Given a string of integers how to find out all the possible words that can made out of it in continuous order. Eg: 11112

ans: AAAAB AKAB AAKB AAAL etc.

public static void main(String[] args) {
    String str="11111124";
    char strChar[]=str.toCharArray();
    String target="";
    for(int i=0;i<strChar.length;i++)
    {
        target=target+(char)Integer.parseInt(""+(16+strChar[i]));
    }
    System.out.println(target);
}

i am trying to find the solution for this but not able to find all combination

Answer 1

Combining the comments saying that 163 can be 1,6,3 or 16,3, but not 1,63, and user3437460's suggestion of using recursion:

1. Take first digit and convert to letter. Make recursive call using letter and remaining digits.
2. Take first two digits. If <=26, convert to letter and make recursive call using letter and remaining digits.

Here is the code. Since I have no clue what to call the method, I'm going with x.
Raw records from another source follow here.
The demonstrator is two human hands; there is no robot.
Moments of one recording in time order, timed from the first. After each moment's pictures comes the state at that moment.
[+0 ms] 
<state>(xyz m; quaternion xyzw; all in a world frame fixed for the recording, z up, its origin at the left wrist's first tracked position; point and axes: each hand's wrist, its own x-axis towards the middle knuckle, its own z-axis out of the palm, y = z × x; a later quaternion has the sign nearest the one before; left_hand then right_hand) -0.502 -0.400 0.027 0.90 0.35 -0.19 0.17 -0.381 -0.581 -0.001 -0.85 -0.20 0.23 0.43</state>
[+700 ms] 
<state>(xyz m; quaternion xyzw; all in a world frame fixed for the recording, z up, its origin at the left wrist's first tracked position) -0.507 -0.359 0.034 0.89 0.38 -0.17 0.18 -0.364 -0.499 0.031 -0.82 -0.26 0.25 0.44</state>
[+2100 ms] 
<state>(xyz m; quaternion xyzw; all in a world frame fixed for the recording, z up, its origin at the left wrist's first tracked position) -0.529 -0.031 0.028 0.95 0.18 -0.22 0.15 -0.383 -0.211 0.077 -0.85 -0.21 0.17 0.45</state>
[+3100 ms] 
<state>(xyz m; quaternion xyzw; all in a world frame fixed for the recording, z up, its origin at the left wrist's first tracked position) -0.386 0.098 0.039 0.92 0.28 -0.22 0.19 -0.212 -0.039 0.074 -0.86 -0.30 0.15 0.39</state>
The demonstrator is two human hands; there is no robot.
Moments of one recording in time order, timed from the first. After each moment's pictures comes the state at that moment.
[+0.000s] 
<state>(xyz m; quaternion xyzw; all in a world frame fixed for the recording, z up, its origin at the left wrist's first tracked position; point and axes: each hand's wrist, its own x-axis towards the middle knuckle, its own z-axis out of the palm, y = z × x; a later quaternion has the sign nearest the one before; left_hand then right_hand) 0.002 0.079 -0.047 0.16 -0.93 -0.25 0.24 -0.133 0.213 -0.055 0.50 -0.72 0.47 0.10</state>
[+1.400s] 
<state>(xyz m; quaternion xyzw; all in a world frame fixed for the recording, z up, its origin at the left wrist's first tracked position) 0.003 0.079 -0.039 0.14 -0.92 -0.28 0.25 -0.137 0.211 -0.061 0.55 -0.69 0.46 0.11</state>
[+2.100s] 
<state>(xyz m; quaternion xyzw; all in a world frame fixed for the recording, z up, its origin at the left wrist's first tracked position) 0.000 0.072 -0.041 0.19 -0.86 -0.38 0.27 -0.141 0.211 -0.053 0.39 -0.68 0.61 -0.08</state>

public static void main(String[] args) {
    x("11112", "");
    System.out.println("------");
    x("163", "");
}
private static final void x(String digits, String word) {
    if (digits.isEmpty())
        System.out.println(word);
    else {
        int num = Integer.parseInt(digits.substring(0, 1));
        x(digits.substring(1), word + (char)('A' + num - 1));
        if (digits.length() >= 2 && (num = Integer.parseInt(digits.substring(0, 2))) <= 26)
            x(digits.substring(2), word + (char)('A' + num - 1));
    }
}

Output

AAAAB
AAAL
AAKB
AKAB
AKL
KAAB
KAL
KKB
------
AFC
PC